What you will do:
Would you copy out the whole listing exactly as given?

Given data:
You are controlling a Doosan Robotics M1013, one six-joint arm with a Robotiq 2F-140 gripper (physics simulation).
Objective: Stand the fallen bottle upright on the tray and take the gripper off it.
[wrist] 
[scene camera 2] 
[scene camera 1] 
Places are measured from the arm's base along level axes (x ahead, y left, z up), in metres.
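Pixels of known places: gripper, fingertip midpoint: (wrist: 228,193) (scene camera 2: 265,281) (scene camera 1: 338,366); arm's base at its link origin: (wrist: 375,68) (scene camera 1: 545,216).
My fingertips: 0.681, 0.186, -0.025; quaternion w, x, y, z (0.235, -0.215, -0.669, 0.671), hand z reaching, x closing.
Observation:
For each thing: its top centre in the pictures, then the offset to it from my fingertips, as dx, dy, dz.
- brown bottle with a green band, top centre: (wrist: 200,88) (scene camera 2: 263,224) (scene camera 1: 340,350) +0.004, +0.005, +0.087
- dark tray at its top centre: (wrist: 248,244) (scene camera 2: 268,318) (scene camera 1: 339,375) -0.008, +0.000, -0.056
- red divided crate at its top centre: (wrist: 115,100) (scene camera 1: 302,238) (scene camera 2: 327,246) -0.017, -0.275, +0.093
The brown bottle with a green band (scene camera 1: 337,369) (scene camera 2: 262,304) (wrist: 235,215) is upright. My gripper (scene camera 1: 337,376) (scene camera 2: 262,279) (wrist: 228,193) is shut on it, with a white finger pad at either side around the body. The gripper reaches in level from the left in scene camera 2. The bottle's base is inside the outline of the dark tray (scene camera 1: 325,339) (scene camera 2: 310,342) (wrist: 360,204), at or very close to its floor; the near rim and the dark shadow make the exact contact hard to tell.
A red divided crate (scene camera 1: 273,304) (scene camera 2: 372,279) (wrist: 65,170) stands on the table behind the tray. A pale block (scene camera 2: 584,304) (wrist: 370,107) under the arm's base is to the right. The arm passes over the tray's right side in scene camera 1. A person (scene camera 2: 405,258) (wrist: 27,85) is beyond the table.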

The completed task:
You are controlling a Doosan Robotics M1013, one six-joint arm with a Robotiq 2F-140 gripper (physics simulation).
Objective: Stand the fallen bottle upright on the tray and take the gripper off it.
[wrist] 
[scene camera 2] 
[scene camera 1] 
Places are measured from the arm's base along level axes (x ahead, y left, z up), in metres.
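Pixels of known places: gripper, fingertip midpoint: (wrist: 228,193) (scene camera 2: 265,281) (scene camera 1: 338,366); arm's base at its link origin: (wrist: 375,68) (scene camera 1: 545,216).
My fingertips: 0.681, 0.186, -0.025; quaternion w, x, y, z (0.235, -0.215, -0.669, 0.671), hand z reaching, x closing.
Observation:
For each thing: its top centre in the pictures, then the offset to it from my fingertips, as dx, dy, dz.
- brown bottle with a green band, top centre: (wrist: 200,88) (scene camera 2: 263,224) (scene camera 1: 340,350) +0.004, +0.005, +0.087
- dark tray at its top centre: (wrist: 248,244) (scene camera 2: 268,318) (scene camera 1: 339,375) -0.008, +0.000, -0.056
- red divided crate at its top centre: (wrist: 115,100) (scene camera 1: 302,238) (scene camera 2: 327,246) -0.017, -0.275, +0.093
The brown bottle with a green band (scene camera 1: 337,369) (scene camera 2: 262,304) (wrist: 235,215) is upright. My gripper (scene camera 1: 337,376) (scene camera 2: 262,279) (wrist: 228,193) is shut on it, with a white finger pad at either side around the body. The gripper reaches in level from the left in scene camera 2. The bottle's base is inside the outline of the dark tray (scene camera 1: 325,339) (scene camera 2: 310,342) (wrist: 360,204), at or very close to its floor; the near rim and the dark shadow make the exact contact hard to tell.
A red divided crate (scene camera 1: 273,304) (scene camera 2: 372,279) (wrist: 65,170) stands on the table behind the tray. A pale block (scene camera 2: 584,304) (wrist: 370,107) under the arm's base is to the right. The arm passes over the tray's right side in scene camera 1. A person (scene camera 2: 405,258) (wrist: 27,85) is beyond the table.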

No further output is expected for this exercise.